The coordination capsule possesses a rigid cavity, with a diameter of ∼1 nm, surrounded by multiple anthracene panels. The spherical polyaromatic cavity binds various synthetic molecules (e.g., paracyclophanes, corannulene, BODIPY, and fullerene C60) in aqueous solutions. With the aid of the polyaromatic shell, photochemically and thermally reactive radical initiators and oligosulfurs are greatly stabilized in the cavity. Biomolecules such as hydrophilic sucrose and oligo(lactic acid)s as well as hydrophobic androgenic hormones are bound by the capsule with high selectivity. In addition, long amphiphilic poly(ethylene oxide)s are threaded into the closed shell of the capsule(s) to generate unusual pseudorotaxane-shaped host–guest complexes in water. In contrast, the π-stacking capsule furnishes a flexible cavity, adaptable to the size and shape of guest molecules, encircled by multiple anthracene panels. In water, the capsule binds hydrophobic fluorescent dyes (e.g., Nile red and DCM) in the cavity. Simple grinding of the bent amphiphile with highly hydrophobic nanocarbons such as fullerenes, nanographenes, and carbon nanotubes (followed by sonication) as well as metal-complexes such as Cu(II)-phthalocyanines and Mn(III)-tetraphenylporphyrins leads to the efficient formation of water-soluble host–guest complexes upon encapsulation. Red emission from otherwise water-deactivated Eu(III)-complexes is largely enhanced in water through encapsulation. Moreover, the incorporation of pH- and photoswitches into the amphiphile affords stimuli-responsive π-stacking capsules, capable of releasing bound guests by the addition of acid and light irradiation, respectively, in water.

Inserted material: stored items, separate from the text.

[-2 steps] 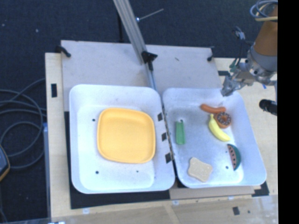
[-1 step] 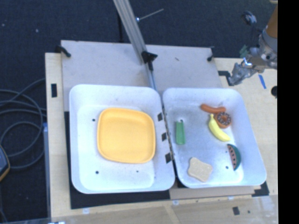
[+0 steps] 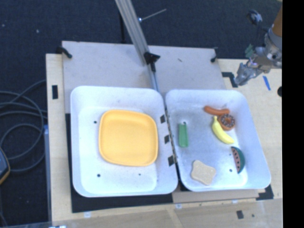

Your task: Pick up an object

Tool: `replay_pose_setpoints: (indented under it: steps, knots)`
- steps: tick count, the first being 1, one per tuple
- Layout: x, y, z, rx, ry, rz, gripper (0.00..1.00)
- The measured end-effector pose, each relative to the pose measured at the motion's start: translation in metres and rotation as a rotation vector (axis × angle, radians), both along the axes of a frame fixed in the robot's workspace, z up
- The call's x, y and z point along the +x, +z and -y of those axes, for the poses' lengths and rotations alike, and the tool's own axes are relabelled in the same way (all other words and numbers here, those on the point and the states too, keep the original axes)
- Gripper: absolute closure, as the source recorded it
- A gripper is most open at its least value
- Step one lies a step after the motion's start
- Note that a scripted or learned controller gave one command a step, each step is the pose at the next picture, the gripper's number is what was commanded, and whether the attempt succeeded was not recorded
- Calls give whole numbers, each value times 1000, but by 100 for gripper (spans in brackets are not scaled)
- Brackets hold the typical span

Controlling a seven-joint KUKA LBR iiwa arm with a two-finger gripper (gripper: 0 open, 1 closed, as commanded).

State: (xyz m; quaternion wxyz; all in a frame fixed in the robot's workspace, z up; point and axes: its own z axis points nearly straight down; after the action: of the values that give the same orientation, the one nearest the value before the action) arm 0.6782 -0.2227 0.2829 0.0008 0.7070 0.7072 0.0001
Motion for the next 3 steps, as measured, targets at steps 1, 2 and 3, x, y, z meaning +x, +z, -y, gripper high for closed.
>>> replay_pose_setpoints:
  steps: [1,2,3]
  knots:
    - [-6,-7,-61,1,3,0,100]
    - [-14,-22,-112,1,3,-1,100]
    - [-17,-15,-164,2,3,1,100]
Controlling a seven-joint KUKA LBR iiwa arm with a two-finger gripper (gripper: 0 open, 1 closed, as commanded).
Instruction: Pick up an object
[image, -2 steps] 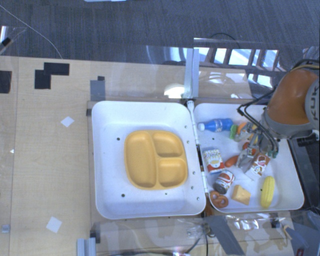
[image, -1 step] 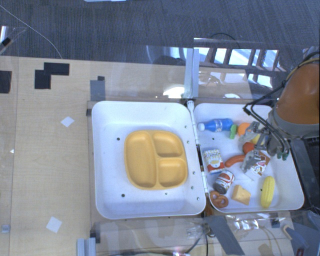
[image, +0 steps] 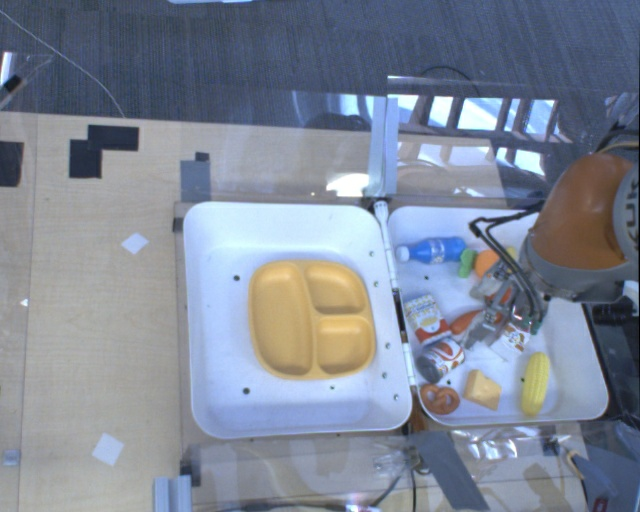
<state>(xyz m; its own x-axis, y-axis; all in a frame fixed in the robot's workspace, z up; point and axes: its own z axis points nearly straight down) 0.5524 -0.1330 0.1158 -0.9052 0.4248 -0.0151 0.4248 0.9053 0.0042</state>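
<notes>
A: Which object is it going for?

B: Hard to say for certain. The pincer (image: 500, 318) hangs low in the right bin (image: 590, 400), over the clutter in the middle, close to an orange carrot-like piece (image: 466, 322) and a small carton (image: 424, 315). One of those looks the likeliest target, but that is my guess.

A: Has it got anything?

B: Nothing I can see between the fingers. Whether they are open or closed, I cannot tell; the metal parts blur together with the packaging beneath.

A: What else is in that bin?

B: A blue bottle (image: 436, 250) near the far wall, a green piece (image: 466, 263) and an orange one (image: 486, 262) just beside it. Toward the near side, a can (image: 442, 356), a pretzel (image: 440, 399), a cheese wedge (image: 483, 389) and a corn cob (image: 536, 382).

A: And the left bin (image: 220, 300)?

B: It carries a yellow divided tray (image: 310, 318) lying flat in the middle. Both bins sit side by side on the worktop (image: 90, 330).

A: So how far along is it?

B: Early, I judge. The arm (image: 585, 225) is down among the objects, but the grasp and the lift are not yet done.
</notes>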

The host functions of the coordination and π-stacking capsules are complementary to each other, which enables selection of the capsule-type depending on the envisioned target. We are convinced that continued investigation of the present supramolecular capsules featuring the bent anthracene dimer and its derivatives will further increase their value as advanced molecular tools for synthetic, analytical, material, biological, and/or medical applications.